Artikel & Foto: Akbar Keimas Alfareza
Tahun baru belum lama berlalu. Masih ingatkah kita dengan resolusi awal untuk menjadi pribadi yang “baru?” Masih dalam jalur, masih sekadar ingat tetapi memulainya nanti saja, atau malah sudah lupa sama sekali? Seperti halnya kebanyakan manusia yang kerap membuat janji baru untuk hidupnya, Meuthia Rizky kerap melakukan hal yang sama, meski janji itu tak selalu dicanangkan tiap awal tahun baru. “Saya pikir, banyak daftar janji yang terlewat karena kita belum mengamini betul tujuan kita menjadi pribadi yang baru. Atau, kita terlewat malas,” kata perempuan yang akrab disapa Thia itu.
Dalam peluncuran buku terbarunya, “Aku, Edisi Baru!” yang berlangsung pada Jumat, 13 Februari 2015 di Restoran Seroeni, Thia berbagi kisah dan refleksi diri tentang berubah menjadi pribadi yang baru. Menilik pengalaman hidupnya, ia meyakini jika emosi lah yang telah memengaruhi akal, pikiran, dan tindakan seseorang. Hal itu juga yang ia alami. Acara berjalan secara interaktif mulai dari Thia yang bercerita hingga dialog tanya jawab dengan para peserta dan rekan media.
“Saya bukan psikolog. Yang saya bagi dalam buku ini seluruhnya berdasarkan pengalaman pribadi. Siapa tau ada yang bisa dipelajari agar tak perlu mengulangi kesalahan saya,” katanya.
Sehari-hari, Meuthia menjalankan bisnis pemasaran jaringan yang membuatnya bertemu banyak orang. Dari hal tersebut, ia banyak belajar dan memahami ragam karakter manusia. Termasuk bagaimana sisi emosi manusia bisa memengaruhi kehidupan mereka. “Kalau bagi saya, urusan dompet, hati, dan pikiran paling gampang mengguncang emosi,” ujar ibu dua anak yang sudah beranjak dewasa itu. Dalam bukunya, Thia banyak merefleksikan pengalamannya tentang minder, boros, perasaan beruntung, perasaan iba, serta ketidakmampuannya untuk bilang “tidak.” Thia yang sempat depresi berkepanjangan pun akhirnya bangkit untuk menjadi inspirasi. Kuncinya, Thia mengganti cara pandang. Tak lagi menempatkan diri sebagai “korban,” tapi sebagai pemegang kendali kehidupan. Di buku ini, Thia berusaha mengingatkan, bahwa masing-masing dari kita sudah memiliki modal untuk bahagia lahir batin asal mau menjalani kehidupan dengan mental juara. “Saya belum pernah menemukan orang-orang kuat yang tidak memiliki masa lalu berat,” timpal psikolog Gisella Tani Pratiwi. Namun bukan berarti, setia orang yang saat ini terpuruk bakal menjadi orang berhasil nantinya. Sebab semua dipengaruhi oleh sudut pandang. Suatu peristiwa hanyalah peristiwa, pelakunya lah yang melabeli itu sebagai tantangan, masalah, atau hambatan. “Semakin positif sudut pandang kita, maka kita akan semakin siap untuk move on,“ kata psikolog yang juga kordinator Yayasan Pulih.

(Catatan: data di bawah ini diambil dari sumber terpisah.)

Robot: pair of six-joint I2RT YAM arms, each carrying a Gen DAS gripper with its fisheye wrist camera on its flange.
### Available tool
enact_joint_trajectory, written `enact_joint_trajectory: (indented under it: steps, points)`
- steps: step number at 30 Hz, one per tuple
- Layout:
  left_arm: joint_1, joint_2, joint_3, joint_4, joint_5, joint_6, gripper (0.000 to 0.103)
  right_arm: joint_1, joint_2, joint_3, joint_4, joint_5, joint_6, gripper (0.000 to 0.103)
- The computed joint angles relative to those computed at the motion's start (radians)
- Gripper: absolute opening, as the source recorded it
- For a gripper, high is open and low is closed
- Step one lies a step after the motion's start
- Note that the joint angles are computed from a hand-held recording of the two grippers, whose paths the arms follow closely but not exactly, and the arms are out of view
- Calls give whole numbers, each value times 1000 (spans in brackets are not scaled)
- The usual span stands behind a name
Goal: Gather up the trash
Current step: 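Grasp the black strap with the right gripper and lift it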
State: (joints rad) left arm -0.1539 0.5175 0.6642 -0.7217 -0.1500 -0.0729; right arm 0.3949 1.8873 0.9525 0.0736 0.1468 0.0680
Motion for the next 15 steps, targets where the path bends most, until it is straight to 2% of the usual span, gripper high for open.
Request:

Menurutnya langkah pertama yang paling mendasar ialah menerima diri apa adanya, lengkap dengan segala kelebihan dan kekurangan. “Dengan begitu, kita jadi lebih siap dengan kondisi apa yang membuat kita nyaman atau tidak. Jadi tidak ada istilah ‘kaget’ atau ‘stres,’” tambahnya.
Menjadi diri yang baru bukan berarti meniru. Tapi memunculkan diri dengan kualitas yang terbaik artinya bercermin untuk mengenal diri sendiri, membuang edisi lama dan bersiap membuat edisi baru. Kamu, edisi baru!